I have learnt to adapt recipes and make them healthier by adding spices and broth, instead of salad dressing. I have learnt to exchange cream cheese for a healthier white sauce. I have slowly over the years learnt to bake bread, starting with a complete white loaf and then transitioned to a whole wheat mix with flax and oat bran. And just recently I have grown my own sourdough starter and made sourdough bread.
I have changed from throwing cream cheese into everything to making my own ricotta cheese and yogurt. Perhaps in the coming future, I will try my hand at making my own cream cheese. I have changed from opening a can of high-salt chicken broth, to simmering chicken bones and making my own homemade stock. Meals take a lot longer to prepare. But they are definitely better for me. Perhaps because I can usually pronounce all the ingredients that I'm putting into the meal. Or perhaps its because I know what I'm putting into my mouth.
Now don't get me wrong and think that we are some hippie folk who eat crunchy granola all the time. Because that is definitely NOT true. We both have a sweet tooth and enjoy baking delicious goodies. But we also have those special "conveinience" foods that we still enjoy. In fact, one lady at Dan's work often comments that "it must be slim pickings in the McCrimmon household" when Dan takes a can of Chef Boyardee to work. But oddly, we do enjoy that barf in can. We enjoy Cheese Whiz and the occasional laminated cheese slices. We still enjoy a good mushroom/tomato soup straight from the can. My pasta sauce is a mix of crushed tomatoes and tomato paste, rather than made from fresh tomatoes (probably because fresh tomatoes are rather expensive). We still have a lot to give up if we were to be considered complete hippies.
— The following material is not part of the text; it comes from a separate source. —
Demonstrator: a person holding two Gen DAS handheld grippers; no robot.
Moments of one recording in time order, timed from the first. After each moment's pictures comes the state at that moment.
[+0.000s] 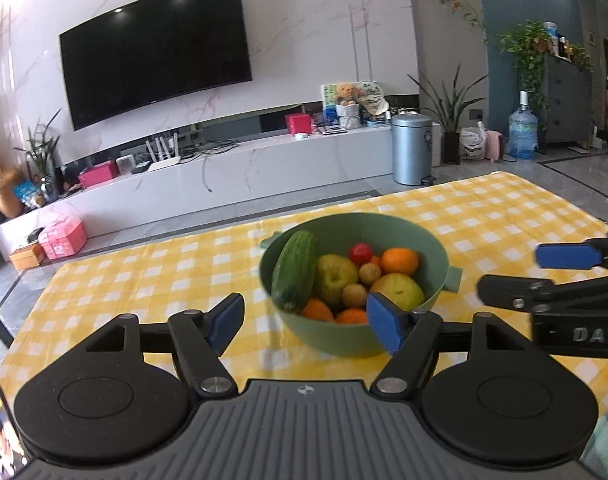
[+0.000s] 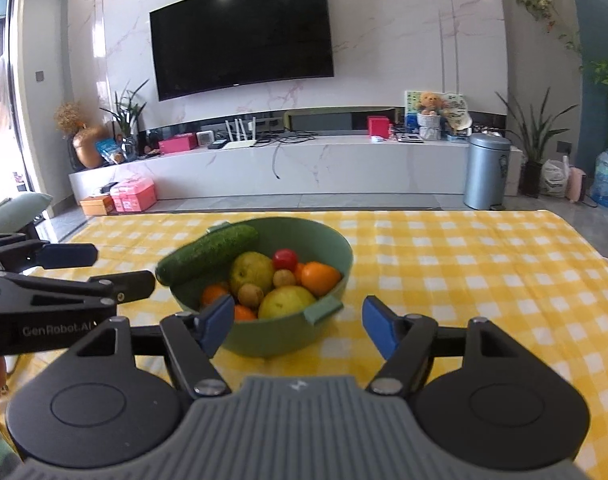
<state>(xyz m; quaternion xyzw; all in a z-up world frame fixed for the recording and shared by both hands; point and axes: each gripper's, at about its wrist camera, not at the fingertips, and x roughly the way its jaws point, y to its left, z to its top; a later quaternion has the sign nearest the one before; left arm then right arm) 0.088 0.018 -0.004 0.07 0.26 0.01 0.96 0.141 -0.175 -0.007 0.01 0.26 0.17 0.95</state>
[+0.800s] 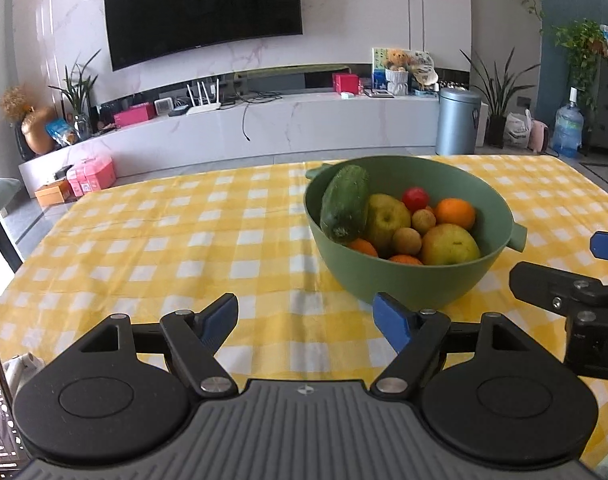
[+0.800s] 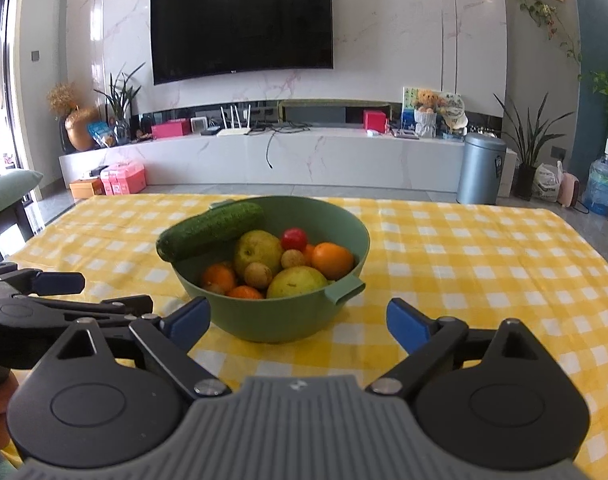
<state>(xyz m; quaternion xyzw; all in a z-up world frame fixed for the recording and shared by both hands) 0.099 0.044 -0.044 0.02 0.31 0.06 0.95 0.141 -0.145 -0.027 -0.02 0.26 0.16 0.95</state>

But that doesn't change the fact that we one day dream of having our own chickens and being able to buy a half cow at a time.
We are constantly learning of more things every day that we can make ourselves. Some of them have significant cost savings and taste good. Those stay in our lineup (like chocolate syrup for example). Others, just take too much time to make, like homemade pasta and are reserved for special occasions. Other things, like refried beans, didn't quite taste the same homemade and we have reverted to buying it canned (although, we will try a new recipe in the future and see if that changes things). Its been this slow journey to refining our tastes and eating habits.
But just a short time ago, I went through my cookbook and ripped out all those Kraft Canada recipes that we never make. It was liberating. I replaced them with recipes for whole foods, like sourdough bread, yogurt, and ricotta cheese. Dan and I have felt that this has been a slow transition, taking almost 6 years so far. And every few months, another thing changes and we refine our lives again. This has been a good change for us and we've enjoyed the journey and process its taken. Plus, we now eat much healthier food....or at least food with ingredients I can pronounce.